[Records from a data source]
--- START ---

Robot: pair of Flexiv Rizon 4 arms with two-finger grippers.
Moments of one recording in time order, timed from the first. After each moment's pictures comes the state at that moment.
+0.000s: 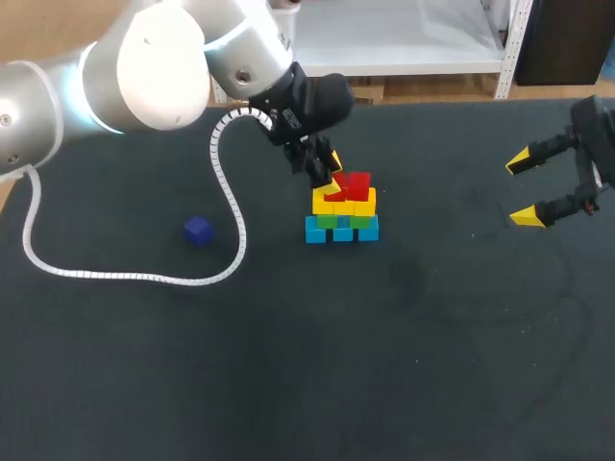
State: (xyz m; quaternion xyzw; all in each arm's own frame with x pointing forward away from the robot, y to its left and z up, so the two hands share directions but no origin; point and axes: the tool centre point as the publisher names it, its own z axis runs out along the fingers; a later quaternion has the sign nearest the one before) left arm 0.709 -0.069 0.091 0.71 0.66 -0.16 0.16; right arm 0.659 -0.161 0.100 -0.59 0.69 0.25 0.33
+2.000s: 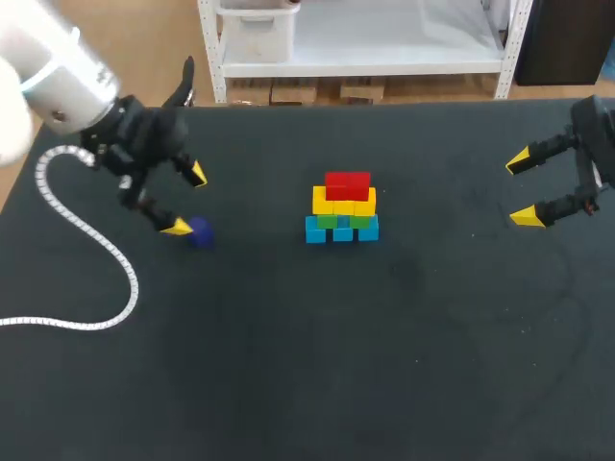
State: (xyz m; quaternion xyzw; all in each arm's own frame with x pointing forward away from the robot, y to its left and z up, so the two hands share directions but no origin) left arm 0.688 0.141 0.059 0.75 0.62 -0.16 0.18; right arm 0.659 -0.161 0.100 -0.59 0.69 0.25 0.33
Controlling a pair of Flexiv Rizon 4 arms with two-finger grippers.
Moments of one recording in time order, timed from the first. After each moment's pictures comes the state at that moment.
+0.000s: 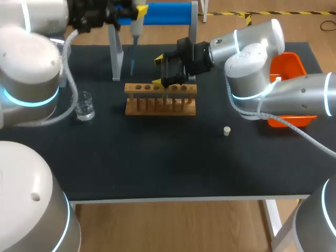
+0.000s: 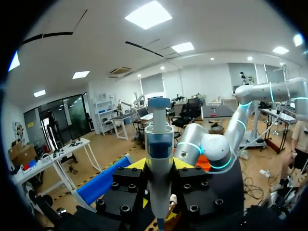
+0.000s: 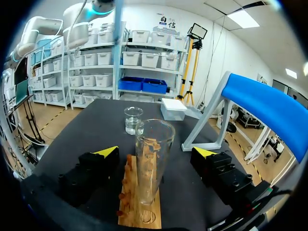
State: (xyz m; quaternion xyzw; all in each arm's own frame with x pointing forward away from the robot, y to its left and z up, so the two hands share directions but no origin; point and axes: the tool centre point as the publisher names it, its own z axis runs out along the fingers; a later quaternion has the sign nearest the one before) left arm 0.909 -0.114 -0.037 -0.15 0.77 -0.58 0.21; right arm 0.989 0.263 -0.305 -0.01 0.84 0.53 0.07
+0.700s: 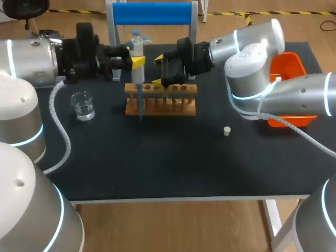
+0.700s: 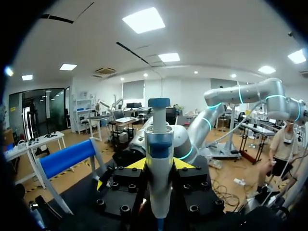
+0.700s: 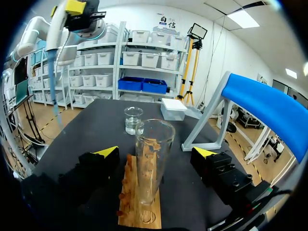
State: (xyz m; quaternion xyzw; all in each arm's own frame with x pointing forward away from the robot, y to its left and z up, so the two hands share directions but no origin) left arm 0.820 -0.122 -0.105 -0.11 0.75 -0.64 0.10; right arm 0.989 0.263 -0.305 -0.01 0.84 0.53 0.07
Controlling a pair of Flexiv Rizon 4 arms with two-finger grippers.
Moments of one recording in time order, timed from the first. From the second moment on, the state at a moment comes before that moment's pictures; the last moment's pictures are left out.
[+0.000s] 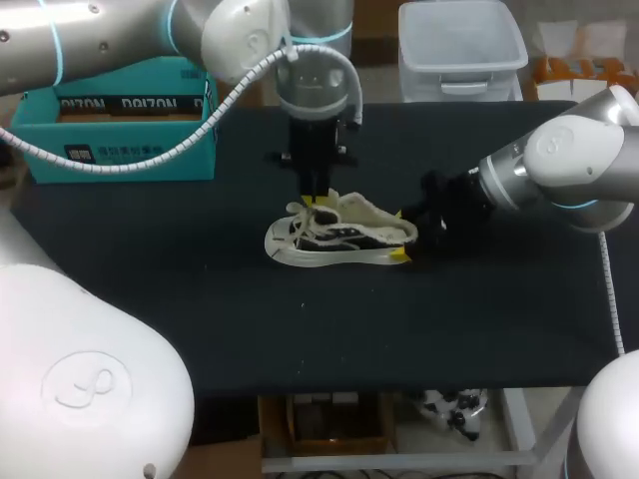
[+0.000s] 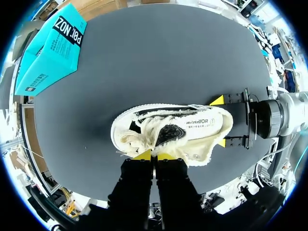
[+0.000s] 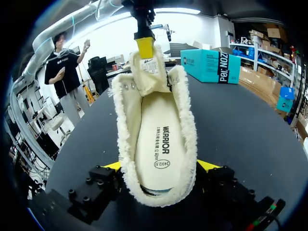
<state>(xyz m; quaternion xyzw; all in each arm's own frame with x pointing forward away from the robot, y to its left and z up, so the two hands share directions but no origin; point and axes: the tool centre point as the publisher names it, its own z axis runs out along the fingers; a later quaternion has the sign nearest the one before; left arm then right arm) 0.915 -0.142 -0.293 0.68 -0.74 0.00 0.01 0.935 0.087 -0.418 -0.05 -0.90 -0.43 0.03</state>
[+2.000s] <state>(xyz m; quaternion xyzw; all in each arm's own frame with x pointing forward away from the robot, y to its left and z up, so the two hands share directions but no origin) 0.886 -0.173 -0.209 0.26 -0.96 0.11 0.07 0.935 0.088 -0.419 -0.05 -0.90 -0.43 0.03</state>
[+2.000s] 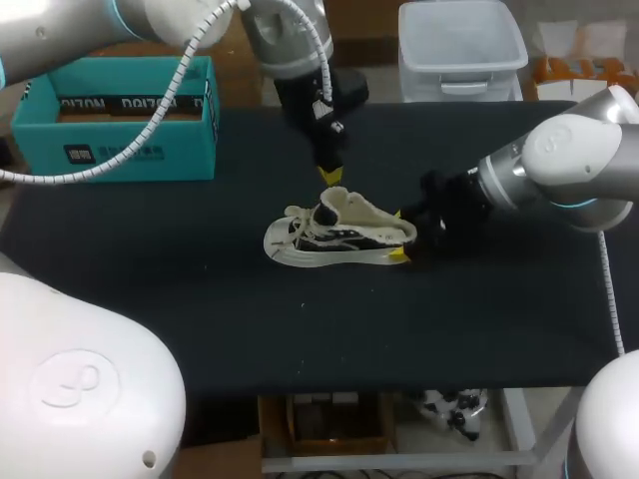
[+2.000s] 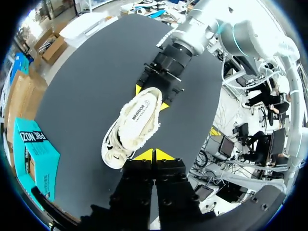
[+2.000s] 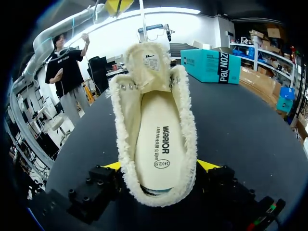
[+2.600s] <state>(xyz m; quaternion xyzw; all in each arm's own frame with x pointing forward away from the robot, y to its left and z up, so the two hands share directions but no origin) 0.892 -0.172 -0.216 -0.03 -1.00 0.05 0.07 0.935 0.088 -0.419 -0.05 -0.90 -0.43 0.03</state>
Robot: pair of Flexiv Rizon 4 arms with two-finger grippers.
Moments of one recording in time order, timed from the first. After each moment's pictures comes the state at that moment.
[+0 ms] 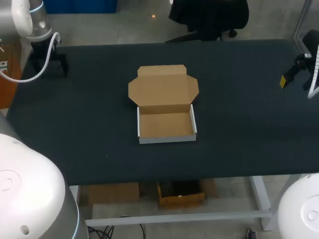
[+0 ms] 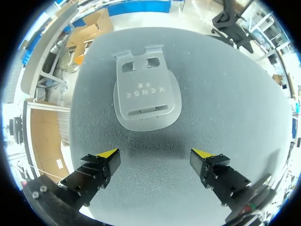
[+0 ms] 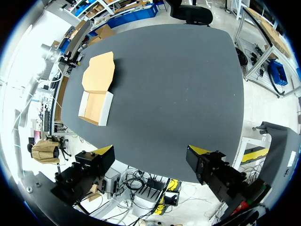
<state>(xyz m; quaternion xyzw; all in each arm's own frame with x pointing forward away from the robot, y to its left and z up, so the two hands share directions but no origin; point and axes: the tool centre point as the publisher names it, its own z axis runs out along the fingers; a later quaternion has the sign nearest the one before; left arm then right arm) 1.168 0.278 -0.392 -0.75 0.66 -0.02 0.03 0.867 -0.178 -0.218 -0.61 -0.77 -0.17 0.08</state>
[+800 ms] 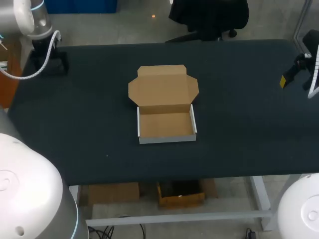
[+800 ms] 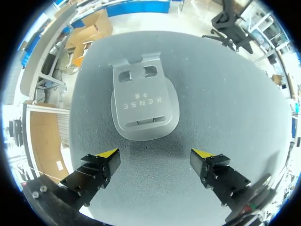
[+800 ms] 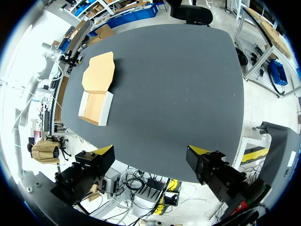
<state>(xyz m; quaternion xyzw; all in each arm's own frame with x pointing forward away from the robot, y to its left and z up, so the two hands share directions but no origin) 1.180 0.277 -0.391 -0.75 0.66 -0.03 0.03 0.867 -0.178 -0.218 -0.61 -0.77 -0.17 0.08</state>
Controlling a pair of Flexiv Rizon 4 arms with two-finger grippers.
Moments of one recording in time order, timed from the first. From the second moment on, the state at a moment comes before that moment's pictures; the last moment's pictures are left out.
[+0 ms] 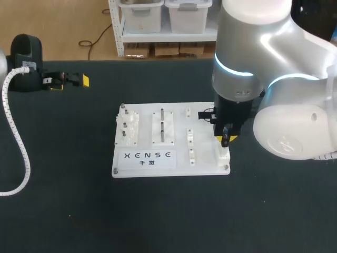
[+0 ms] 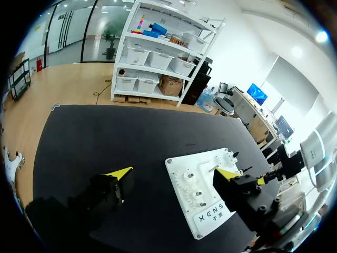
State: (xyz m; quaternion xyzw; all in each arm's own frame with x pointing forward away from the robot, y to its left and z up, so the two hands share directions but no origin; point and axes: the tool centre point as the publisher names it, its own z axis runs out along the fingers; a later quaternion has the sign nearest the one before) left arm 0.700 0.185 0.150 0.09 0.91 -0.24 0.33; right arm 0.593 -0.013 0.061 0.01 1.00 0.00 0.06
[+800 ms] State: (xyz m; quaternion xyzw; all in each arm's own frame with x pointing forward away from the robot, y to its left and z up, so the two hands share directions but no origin) left arm 0.700 0.185 0.150 0.09 0.91 -0.24 0.33; right arm 0.593 -0.015 0.058 0.01 1.00 0.00 0.05
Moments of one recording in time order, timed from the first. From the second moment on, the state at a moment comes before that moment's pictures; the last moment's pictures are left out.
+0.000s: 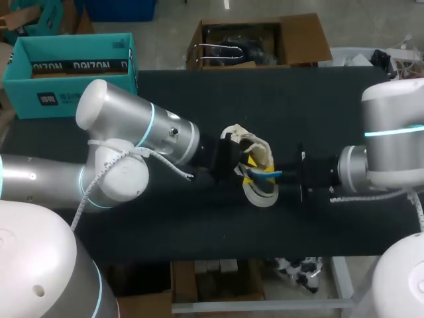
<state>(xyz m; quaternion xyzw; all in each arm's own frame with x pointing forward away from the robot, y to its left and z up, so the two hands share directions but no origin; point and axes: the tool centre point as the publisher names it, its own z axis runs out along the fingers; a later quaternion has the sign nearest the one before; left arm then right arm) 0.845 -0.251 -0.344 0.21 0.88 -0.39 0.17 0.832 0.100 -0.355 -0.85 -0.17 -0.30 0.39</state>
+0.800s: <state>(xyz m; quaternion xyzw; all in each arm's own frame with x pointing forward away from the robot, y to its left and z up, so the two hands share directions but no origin) 0.827 -0.255 -0.325 0.23 0.86 -0.41 0.19 0.828 0.101 -0.350 -0.86 -0.16 -0.31 0.37</state>
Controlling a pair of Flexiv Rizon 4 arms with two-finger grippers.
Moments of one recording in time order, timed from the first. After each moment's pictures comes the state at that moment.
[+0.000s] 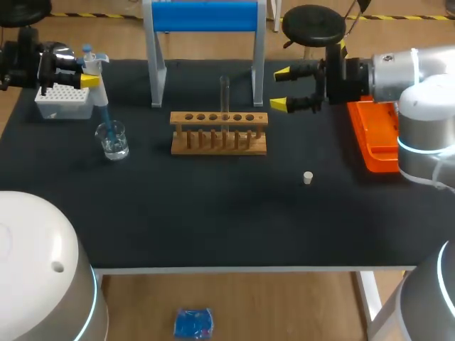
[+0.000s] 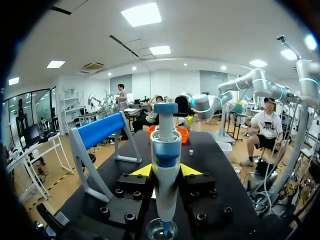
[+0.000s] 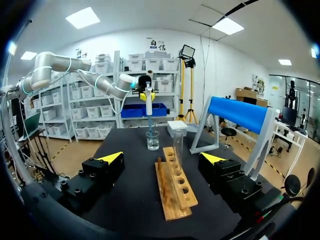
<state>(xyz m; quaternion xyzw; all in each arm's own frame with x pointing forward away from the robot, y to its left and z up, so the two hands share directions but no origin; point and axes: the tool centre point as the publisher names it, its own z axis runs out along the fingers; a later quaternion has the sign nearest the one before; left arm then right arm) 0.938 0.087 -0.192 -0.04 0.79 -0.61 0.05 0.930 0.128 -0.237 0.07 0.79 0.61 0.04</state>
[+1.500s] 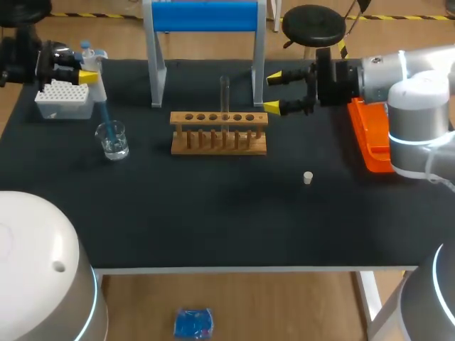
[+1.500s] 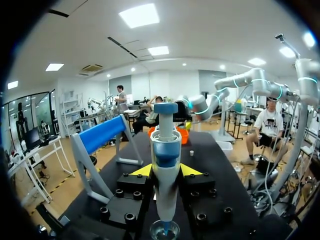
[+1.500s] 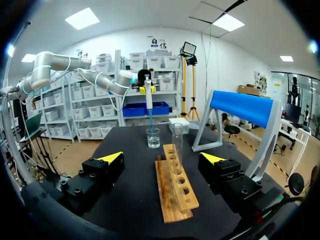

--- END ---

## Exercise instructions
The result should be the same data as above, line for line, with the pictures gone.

## Result of this exercise
Robot: pair of Flexiv Rizon 4 arms with two-finger grippers.
Moments of one recording in time order, timed from the first. After each moment's pictures comes the state at that moment.
+0.000s: 
State: (xyz m; quaternion xyzw; all in each arm's own frame with x pointing forward away from the robot, y to its left and z up, so the two hands share directions but no origin; point and axes: the tool centre point as the publisher names it, its own z axis runs out along the fingers; a later quaternion has the sign nearest the one before) left arm 0.709 -0.069 0.091 0.71 0.66 -0.16 0.16; right arm 0.659 -0.161 0.100 -0.59 0.69 0.25 0.33
+2.000s: 
State: (xyz m; quaternion xyzw; all in each arm's own frame with x pointing forward away from the robot, y to its left and z up, so the two hands share directions but no origin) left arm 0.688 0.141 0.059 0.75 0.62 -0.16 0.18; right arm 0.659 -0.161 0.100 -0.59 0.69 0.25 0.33
Controlling a pair of Flexiv Rizon 4 arms with two-finger grippers.
Moments of one recording in time order, timed from the first. After each moment's pictures comes the state at that moment.
+0.000s: 
+0.000s: 
+0.000s: 
State: (xyz m; quaternion xyzw; all in each arm's own frame with x pointing forward away from the robot, y to its left and z up, so the two hands share directions but no origin; point and axes: the tool centre point as the publisher names it, its own z axis runs out along the fingers; a later quaternion has the sign nearest the one before) left arm 0.909 -0.114 -0.037 -0.15 0.77 -0.58 0.21; right arm 0.989 0.263 -0.305 -0.01 0.84 0.53 0.07
+0.700s: 
+0.700s: 
+0.700s: 
State: (xyz m; quaternion xyzw; all in each arm's own frame with x pointing forward away from the robot, y to its left and z up, so the two hands share directions but no origin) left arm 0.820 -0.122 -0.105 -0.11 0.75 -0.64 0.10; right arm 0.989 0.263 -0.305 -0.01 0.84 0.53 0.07
Controlling a pair of Flexiv Rizon 4 arms with two-finger grippers.
Moments of one recording in time order, timed from the first. From the second moment on, the state at a moment comes before that moment's pictures; the last moment's pictures are left out.
[+0.000s] 
[+0.000s] 
[+0.000s] 
<state>(xyz m; quaternion xyzw; all in each arm's own frame with x pointing forward away from the robot, y to its left and z up, so the two hands share directions but no origin; point and axes: the tool centre point as the publisher names it, its own z axis runs out along the fingers; a later quaternion has the sign nearest the one before; left arm then right arm) 0.915 -0.142 -0.293 0.68 -0.74 0.00 0.01 0.935 0.087 -0.418 -0.05 -0.90 -0.43 0.03</state>
[+2.000s] <state>(xyz m; quaternion xyzw; all in each arm's own frame with x pointing forward away from the robot, y to its left and z up, so the two hands share directions but no origin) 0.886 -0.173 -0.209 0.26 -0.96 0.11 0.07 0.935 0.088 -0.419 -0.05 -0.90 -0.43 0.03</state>
[+2.000s] 
[+2.000s] 
[+2.000s] 
[+2.600s] <state>(xyz m; quaternion xyzw; all in each arm's own frame with x pointing forward away from the robot, y to its left and z up, so the two hands share directions but no origin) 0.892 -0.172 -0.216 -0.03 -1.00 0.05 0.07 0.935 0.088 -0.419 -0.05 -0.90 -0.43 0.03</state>
Robot: pair of Flexiv Rizon 4 arms with two-finger grippers.
Moments of one recording in time order, timed from the first. After each moment's pictures comes the state at that moment.
[+0 ms] 
[+0 ms] 
[+0 ms] 
<state>(xyz m; quaternion xyzw; all in each arm's own frame with x pointing forward away from the robot, y to its left and z up, so the two hands share directions but no origin; point and axes: the tool centre point as the publisher names it, its own z axis runs out along the fingers; a later quaternion has the sign nearest the one before; left arm then right arm) 1.168 0.278 -0.392 -0.75 0.66 -0.02 0.03 0.867 -0.178 -0.218 -0.61 -0.77 -0.17 0.08</state>
[+800 ms] 
[+800 ms] 
[+800 ms] 
<state>(xyz m; quaternion xyzw; all in each arm's own frame with x pointing forward away from the robot, y to its left and z up, so the two hands share directions but no origin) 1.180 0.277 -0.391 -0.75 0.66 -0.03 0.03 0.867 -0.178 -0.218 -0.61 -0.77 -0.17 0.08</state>
Controlling a pair of Flexiv Rizon 4 arms with two-finger grippers.
Moments of one recording in time order, timed from the first. From the second moment on, the state at a moment comes before that moment's pictures; the last moment's pictures are left out.
[+0 ms] 
[+0 ms] 
State: (xyz m; quaternion xyzw; all in each arm's own frame with x pointing forward away from the robot, y to its left and z up, so the two hands share directions but no origin; point and axes: the tool centre point as the publisher names it, its own z axis runs out along the fingers; a later quaternion has the sign nearest the one before) left arm 0.700 0.185 0.150 0.09 0.91 -0.24 0.33; right arm 0.593 -0.013 0.061 0.01 1.00 0.00 0.06
[+800 ms] State: (xyz m; quaternion xyzw; all in each arm's own frame with x pointing forward away from the robot, y to its left and z up, so the two hands share directions but no origin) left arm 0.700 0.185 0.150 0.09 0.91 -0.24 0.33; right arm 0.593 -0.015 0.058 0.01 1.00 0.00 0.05
Moments of one recording in time order, timed from the first. From the second moment on, the state at a moment comes before that moment's pictures; the last moment's pictures are left out.
+0.000s: 
<state>(xyz m; quaternion xyzw; all in each arm's own frame with x pointing forward away from the robot, y to its left and z up, so the two hands share directions but no origin; point and axes: the tool centre point as the publisher names it, its own z axis runs out along the fingers; a later quaternion has the sign nearest the one before; left arm then right arm) 0.845 -0.251 -0.344 0.21 0.88 -0.39 0.17 0.832 0.100 -0.355 -0.85 -0.17 -0.30 0.39</state>
+0.800s: <state>(xyz m; quaternion xyzw; all in each arm's own frame with x pointing forward away from the robot, y to its left and z up, so the two hands share directions but no origin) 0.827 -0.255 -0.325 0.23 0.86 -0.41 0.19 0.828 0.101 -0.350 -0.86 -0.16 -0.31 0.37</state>
Controlling a pair of Flexiv Rizon 4 arms with two-finger grippers.
Moments of one recording in time order, timed from the first. After each moment's pictures comes the state at that moment.
[+0.000s] 
[+0.000s] 
[+0.000s] 
<state>(xyz m; quaternion xyzw; all in each arm's own frame with x pointing forward away from the robot, y to its left and z up, so the two hands share directions but no origin; point and axes: the tool centre point as the publisher names it, its own z axis runs out along the fingers; a later quaternion has the sign nearest the one before; left arm then right arm) 0.938 0.087 -0.192 -0.04 0.79 -0.61 0.05 0.930 0.128 -0.237 0.07 0.79 0.61 0.04</state>
[+1.500s] 
[+1.500s] 
[+1.500s] 

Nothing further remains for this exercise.